From raw match to published figure

It helps to see the pipeline end to end. A completed fixture arrives from a source with a referee string, the two teams, and the card record, plus, for current-season API data, the individual card events with minutes, fouls and any penalties. We first normalise this into a single common match shape, recording its provenance as either API or CSV so we always know which source a figure rests on and whether minute-level detail is available. Next, entity resolution maps the raw referee string to a canonical identity, or, if the match is ambiguous, parks it in the review queue rather than guessing. Only confidently attributed matches flow into the metrics. We then aggregate across scopes, computing each referee's overall figures, their splits by competition and by season, and a rolling last-twenty-matches view that captures current form. The league pages aggregate the same underlying matches a second way, by competition rather than by official. Every published number therefore traces back to a specific set of attributed matches, and the match count travels with it so nothing is presented without its sample size.

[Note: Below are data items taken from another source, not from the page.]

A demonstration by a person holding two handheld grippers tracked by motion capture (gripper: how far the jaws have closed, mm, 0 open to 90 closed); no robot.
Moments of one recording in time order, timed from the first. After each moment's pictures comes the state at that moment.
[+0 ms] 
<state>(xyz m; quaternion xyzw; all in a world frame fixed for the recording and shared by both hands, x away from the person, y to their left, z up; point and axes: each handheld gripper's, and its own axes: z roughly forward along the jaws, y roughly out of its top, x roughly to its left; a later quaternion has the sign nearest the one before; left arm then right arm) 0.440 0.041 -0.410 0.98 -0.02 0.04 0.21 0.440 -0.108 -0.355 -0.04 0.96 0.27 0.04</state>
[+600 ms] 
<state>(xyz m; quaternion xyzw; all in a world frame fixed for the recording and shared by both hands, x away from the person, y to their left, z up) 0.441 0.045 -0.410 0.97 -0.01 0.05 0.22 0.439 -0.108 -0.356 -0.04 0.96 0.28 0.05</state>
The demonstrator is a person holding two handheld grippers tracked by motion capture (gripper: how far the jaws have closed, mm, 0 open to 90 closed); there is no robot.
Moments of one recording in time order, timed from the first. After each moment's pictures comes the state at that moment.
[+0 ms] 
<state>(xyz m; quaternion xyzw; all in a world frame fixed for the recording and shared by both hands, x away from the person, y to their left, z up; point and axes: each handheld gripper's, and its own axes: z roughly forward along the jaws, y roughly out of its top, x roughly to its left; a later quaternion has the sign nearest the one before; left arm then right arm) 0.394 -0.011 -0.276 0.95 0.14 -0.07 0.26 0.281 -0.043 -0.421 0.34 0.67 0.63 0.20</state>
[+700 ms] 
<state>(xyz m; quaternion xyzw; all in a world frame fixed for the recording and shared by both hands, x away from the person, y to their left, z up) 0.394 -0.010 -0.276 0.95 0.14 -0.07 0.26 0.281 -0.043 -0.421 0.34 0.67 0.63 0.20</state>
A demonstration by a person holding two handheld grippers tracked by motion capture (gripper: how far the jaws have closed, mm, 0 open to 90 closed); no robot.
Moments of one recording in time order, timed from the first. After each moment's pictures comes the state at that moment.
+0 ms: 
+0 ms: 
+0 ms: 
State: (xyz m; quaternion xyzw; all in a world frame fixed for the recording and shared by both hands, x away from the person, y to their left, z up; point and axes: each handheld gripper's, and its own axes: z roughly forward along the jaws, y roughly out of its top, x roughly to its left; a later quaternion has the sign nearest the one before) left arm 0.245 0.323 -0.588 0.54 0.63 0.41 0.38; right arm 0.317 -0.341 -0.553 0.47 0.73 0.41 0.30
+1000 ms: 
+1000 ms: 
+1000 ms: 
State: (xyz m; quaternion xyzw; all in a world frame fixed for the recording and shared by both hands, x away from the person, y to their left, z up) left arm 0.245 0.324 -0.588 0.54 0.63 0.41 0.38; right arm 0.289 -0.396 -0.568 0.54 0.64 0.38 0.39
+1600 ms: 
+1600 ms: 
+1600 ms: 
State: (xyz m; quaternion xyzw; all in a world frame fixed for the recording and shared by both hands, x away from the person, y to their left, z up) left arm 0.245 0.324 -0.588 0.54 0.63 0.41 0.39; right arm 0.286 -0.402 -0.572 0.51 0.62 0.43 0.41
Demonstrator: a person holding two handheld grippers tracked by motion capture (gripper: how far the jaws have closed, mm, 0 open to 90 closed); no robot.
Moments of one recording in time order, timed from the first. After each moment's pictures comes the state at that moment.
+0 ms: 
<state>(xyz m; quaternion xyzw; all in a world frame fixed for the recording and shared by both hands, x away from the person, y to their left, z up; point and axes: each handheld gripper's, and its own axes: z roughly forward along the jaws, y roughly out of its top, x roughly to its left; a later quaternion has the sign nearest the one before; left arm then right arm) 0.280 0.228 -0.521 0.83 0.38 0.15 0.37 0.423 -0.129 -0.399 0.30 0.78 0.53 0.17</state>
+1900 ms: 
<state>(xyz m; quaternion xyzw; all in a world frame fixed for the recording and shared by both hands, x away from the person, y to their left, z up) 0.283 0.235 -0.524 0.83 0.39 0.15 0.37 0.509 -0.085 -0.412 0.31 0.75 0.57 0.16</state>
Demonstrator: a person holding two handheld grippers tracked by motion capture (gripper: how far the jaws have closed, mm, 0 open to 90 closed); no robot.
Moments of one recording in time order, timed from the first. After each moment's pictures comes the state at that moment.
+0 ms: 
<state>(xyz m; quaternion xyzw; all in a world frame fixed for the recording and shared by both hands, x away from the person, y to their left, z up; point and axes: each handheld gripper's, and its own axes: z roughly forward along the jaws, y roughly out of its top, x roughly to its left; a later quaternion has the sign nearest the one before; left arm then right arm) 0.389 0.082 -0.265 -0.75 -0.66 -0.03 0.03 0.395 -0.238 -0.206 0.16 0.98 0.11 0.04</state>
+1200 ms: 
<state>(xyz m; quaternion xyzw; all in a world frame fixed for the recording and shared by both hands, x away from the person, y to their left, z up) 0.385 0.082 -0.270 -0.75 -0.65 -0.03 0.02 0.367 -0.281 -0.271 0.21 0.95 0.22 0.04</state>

How to use this site responsibly

RefOdds is an information resource for football bettors. We provide referee statistics to help you form a more evidence-led view of card and penalty markets. We do not offer tips, we do not promise winnings, and no statistic here guarantees an outcome. Betting carries real financial risk and is strictly for those aged 18 and over. If gambling is causing you harm, please seek support from a recognised problem-gambling service. Used sensibly, accurate referee data is a genuine edge; used as a guarantee, it will let you down. We build the numbers honestly so you can decide for yourself.